Let’s learn more about Einstein Copilot
“Copilot means that I have an assistant with me in the tool where I need to be working that contextually knows what I am trying to do and helps me at every step of the process,” Jania said.
For marketers, this might begin with a campaign brief developed with Copilot’s assistance, the identification of an audience based on the brief, and then the development of email or other content. “What’s really cool is the idea of Einstein Studio where our customers will create actions [for Copilot] that we hadn’t even thought about.”
Here’s a key insight (back to nomenclature). We reported on Copilot for markets, Copilot for merchants, Copilot for shoppers. It turns out, however, that there is just one Copilot, Einstein Copilot, and these are use cases. “There’s just one Copilot, we just add these for a little clarity; we’re going to talk about marketing use cases, about shoppers’ use cases.
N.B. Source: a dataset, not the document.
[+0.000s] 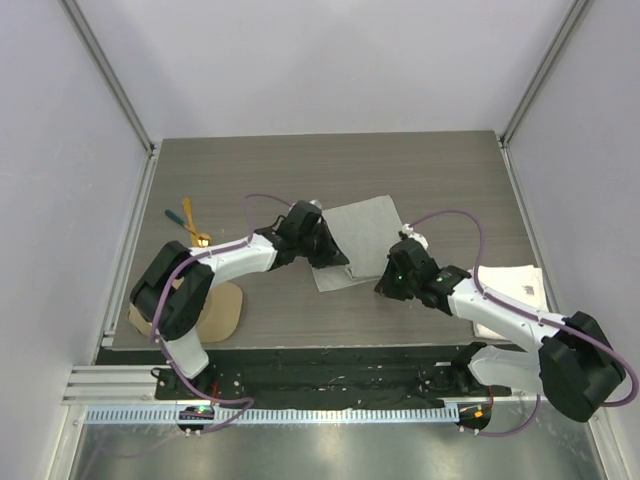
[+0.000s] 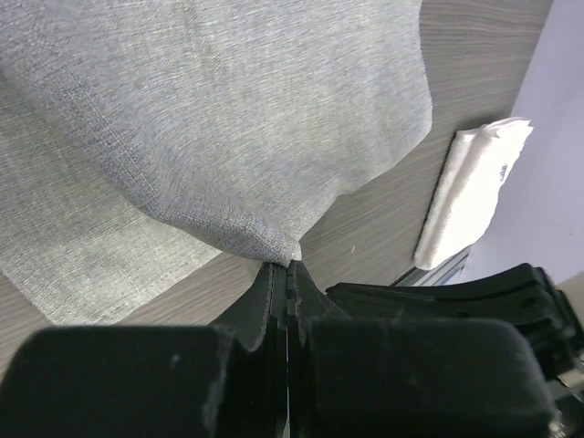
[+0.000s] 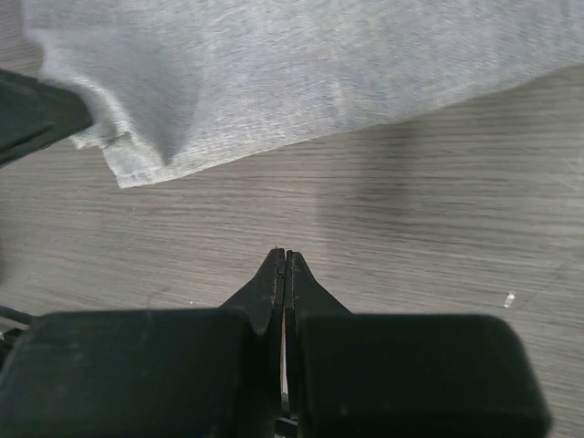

These are actions for the marketing use cases we built out of the box; you can build your own.”
It’s surely going to take a little time for marketers to learn to work easily with Copilot. “There’s always time for adoption,” Jania agreed. “What is directly connected with this is, this is my ninth Connections and this one has the most hands-on training that I’ve seen since 2014 — and a lot of that is getting people using Data Cloud, using these tools rather than just being given a demo.”
What’s new about Einstein Personalization
Salesforce Einstein has been around since 2016 and many of the use cases seem to have involved personalization in various forms. What’s new?
“Einstein Personalization is a real-time decision engine and it’s going to choose next-best-action, next-best-offer. What is new is that it’s a service now that runs natively on top of Data Cloud.” A lot of real-time decision engines need their own set of data that might actually be a subset of data. “Einstein Personalization is going to look holistically at a customer and recommend a next-best-action that could be natively surfaced in Service Cloud, Sales Cloud or Marketing Cloud.”
Finally, trust
One feature of the presentations at Connections was the reassurance that, although public LLMs like ChatGPT could be selected for application to customer data, none of that data would be retained by the LLMs. Is this just a matter of written agreements? No, not just that, said Jania.
“In the Einstein Trust Layer, all of the data, when it connects to an LLM, runs through our gateway. If there was a prompt that had personally identifiable information — a credit card number, an email address — at a mimum, all that is stripped out. The LLMs do not store the output; we store the output for auditing back in Salesforce. Any output that comes back through our gateway is logged in our system; it runs through a toxicity model; and only at the end do we put PII data back into the answer. There are real pieces beyond a handshake that this data is safe.”